Task directions: Output nothing but the lines from the first line of the entries to the line with "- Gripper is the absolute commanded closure", inclusive, exactly as they read.

Exercise input:
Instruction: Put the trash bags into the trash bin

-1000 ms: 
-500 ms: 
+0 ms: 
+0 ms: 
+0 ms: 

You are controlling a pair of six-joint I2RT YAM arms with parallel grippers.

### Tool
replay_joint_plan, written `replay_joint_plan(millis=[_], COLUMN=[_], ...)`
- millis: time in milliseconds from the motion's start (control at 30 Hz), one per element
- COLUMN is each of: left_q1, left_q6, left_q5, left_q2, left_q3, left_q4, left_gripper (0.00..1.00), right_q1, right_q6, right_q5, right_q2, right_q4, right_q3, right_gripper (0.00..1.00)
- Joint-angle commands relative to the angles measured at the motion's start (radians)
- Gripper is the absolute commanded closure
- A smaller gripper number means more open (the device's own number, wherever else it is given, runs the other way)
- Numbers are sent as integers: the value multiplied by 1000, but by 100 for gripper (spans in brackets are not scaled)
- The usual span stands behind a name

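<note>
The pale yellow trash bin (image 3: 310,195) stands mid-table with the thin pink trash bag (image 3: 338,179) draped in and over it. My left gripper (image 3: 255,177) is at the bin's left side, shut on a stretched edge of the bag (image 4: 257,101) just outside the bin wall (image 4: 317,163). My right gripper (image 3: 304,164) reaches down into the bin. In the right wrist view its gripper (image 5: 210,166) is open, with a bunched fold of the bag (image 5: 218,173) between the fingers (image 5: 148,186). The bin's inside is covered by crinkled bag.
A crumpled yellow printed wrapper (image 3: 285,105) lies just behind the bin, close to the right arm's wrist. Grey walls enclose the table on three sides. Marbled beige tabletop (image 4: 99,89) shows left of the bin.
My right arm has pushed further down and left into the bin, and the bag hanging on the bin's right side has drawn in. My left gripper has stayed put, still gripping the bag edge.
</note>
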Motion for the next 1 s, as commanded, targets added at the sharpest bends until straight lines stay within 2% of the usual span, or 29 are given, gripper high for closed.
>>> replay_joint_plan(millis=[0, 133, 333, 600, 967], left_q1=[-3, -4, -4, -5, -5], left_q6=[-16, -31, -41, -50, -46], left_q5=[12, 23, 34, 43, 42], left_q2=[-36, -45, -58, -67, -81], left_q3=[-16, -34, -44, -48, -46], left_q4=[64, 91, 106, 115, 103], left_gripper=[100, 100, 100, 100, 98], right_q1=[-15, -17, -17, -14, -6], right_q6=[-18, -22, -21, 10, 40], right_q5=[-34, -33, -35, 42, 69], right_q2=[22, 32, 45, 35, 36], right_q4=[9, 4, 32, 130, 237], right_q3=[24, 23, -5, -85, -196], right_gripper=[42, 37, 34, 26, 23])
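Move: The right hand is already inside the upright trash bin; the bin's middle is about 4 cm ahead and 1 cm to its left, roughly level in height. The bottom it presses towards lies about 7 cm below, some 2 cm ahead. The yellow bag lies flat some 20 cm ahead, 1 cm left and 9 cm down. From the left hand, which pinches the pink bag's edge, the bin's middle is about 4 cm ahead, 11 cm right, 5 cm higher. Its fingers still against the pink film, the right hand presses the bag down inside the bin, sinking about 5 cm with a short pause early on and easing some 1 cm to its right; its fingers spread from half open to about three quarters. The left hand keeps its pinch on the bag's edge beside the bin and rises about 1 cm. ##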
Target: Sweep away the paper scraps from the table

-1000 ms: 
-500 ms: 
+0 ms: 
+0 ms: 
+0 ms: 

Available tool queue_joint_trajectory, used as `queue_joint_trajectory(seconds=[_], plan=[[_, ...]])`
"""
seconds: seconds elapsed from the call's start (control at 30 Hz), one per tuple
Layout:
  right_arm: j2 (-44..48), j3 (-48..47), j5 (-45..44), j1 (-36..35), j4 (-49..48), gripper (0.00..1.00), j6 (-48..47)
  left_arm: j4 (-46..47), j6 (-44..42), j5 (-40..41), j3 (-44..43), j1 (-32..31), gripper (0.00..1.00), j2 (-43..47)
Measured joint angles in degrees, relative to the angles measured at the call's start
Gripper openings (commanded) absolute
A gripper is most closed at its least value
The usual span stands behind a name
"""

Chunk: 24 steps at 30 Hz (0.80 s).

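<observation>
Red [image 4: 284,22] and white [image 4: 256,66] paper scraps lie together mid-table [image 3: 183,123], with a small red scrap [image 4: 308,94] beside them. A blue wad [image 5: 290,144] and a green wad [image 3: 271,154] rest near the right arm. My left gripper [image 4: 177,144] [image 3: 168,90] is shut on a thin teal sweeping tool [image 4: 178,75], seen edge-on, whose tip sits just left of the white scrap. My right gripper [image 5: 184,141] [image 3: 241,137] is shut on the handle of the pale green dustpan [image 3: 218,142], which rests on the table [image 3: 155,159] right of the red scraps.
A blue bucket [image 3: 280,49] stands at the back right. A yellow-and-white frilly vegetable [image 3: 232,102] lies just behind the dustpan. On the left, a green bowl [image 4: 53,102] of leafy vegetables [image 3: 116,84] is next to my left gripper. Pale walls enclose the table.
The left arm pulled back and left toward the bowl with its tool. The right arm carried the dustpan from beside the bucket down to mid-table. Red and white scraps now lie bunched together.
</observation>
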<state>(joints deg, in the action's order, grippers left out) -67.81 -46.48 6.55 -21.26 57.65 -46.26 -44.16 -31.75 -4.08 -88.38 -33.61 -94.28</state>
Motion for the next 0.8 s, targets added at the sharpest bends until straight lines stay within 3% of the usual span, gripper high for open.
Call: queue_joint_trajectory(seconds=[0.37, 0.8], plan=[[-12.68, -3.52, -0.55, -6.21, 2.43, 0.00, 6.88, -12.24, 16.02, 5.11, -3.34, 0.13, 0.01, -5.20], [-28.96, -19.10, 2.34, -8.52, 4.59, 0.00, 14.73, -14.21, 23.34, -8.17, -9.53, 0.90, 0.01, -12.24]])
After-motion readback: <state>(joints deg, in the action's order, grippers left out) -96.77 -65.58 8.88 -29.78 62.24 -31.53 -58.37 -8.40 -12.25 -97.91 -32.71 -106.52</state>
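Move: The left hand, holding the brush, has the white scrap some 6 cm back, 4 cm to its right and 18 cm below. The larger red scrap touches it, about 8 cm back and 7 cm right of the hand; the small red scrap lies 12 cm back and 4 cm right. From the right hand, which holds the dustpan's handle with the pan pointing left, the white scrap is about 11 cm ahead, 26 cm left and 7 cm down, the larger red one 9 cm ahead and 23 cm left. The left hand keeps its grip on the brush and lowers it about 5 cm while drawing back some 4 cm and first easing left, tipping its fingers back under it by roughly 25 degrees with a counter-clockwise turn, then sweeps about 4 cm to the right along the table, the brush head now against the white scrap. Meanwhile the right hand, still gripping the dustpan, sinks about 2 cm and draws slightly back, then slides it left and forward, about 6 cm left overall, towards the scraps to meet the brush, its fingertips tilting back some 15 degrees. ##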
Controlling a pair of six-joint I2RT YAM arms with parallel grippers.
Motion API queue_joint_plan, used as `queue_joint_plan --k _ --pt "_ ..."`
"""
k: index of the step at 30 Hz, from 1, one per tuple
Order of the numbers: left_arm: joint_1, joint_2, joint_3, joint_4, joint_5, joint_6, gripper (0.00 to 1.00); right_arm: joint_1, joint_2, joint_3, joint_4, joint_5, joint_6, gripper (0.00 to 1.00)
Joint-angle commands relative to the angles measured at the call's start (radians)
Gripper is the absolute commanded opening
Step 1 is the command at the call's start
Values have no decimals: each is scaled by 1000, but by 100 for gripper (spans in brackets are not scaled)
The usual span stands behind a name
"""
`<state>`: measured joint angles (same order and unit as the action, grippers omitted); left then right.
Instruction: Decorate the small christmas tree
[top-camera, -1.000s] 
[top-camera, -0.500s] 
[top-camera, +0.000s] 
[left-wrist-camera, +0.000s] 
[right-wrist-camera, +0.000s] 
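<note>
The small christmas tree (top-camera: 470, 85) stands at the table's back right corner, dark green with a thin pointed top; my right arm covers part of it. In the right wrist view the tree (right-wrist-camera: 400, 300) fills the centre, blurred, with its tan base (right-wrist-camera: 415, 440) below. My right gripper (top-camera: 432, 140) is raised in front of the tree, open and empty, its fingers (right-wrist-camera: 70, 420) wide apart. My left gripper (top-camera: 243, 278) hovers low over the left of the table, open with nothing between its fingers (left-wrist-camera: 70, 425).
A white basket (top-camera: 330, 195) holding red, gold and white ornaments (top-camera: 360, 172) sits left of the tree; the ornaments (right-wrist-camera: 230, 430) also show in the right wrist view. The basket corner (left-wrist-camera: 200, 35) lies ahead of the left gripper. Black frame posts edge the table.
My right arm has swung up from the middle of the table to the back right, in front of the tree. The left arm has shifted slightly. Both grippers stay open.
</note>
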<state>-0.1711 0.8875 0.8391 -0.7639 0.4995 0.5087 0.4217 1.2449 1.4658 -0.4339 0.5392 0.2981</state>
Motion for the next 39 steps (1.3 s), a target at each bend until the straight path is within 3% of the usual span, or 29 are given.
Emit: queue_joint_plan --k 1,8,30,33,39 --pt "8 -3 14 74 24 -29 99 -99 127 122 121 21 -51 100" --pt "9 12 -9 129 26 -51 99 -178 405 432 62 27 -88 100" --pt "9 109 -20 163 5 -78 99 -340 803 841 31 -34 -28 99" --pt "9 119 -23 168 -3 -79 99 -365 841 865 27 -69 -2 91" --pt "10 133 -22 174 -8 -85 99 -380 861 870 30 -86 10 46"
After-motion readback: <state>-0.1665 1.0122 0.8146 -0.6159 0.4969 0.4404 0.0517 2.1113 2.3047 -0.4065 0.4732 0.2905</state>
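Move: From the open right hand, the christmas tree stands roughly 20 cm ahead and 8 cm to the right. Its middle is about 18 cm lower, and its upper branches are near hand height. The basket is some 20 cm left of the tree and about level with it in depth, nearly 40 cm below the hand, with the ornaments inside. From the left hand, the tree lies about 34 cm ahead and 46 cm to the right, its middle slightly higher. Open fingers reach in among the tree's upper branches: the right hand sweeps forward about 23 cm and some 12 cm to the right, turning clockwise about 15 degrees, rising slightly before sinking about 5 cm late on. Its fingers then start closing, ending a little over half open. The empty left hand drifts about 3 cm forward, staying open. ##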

Reply:
Instruction: Put the trash bags into the trash bin

-1000 ms: 
-500 ms: 
+0 ms: 
+0 ms: 
+0 ms: 

You are controlling a pair of six-joint I2RT YAM arms with parallel grippers.

### Tool
replay_joint_plan, written `replay_joint_plan(millis=[_], COLUMN=[_], ...)`
- millis: time in milliseconds from the motion's start (control at 30 Hz), one per element
- COLUMN is each of: left_q1, left_q6, left_q5, left_q2, left_q3, left_q4, left_gripper (0.00..1.00), right_q1, right_q6, right_q5, right_q2, right_q4, right_q3, right_gripper (0.00..1.00)
- Joint-angle commands relative to the angles measured at the motion's start (radians)
- Gripper is the absolute commanded closure

The required response has been given in full.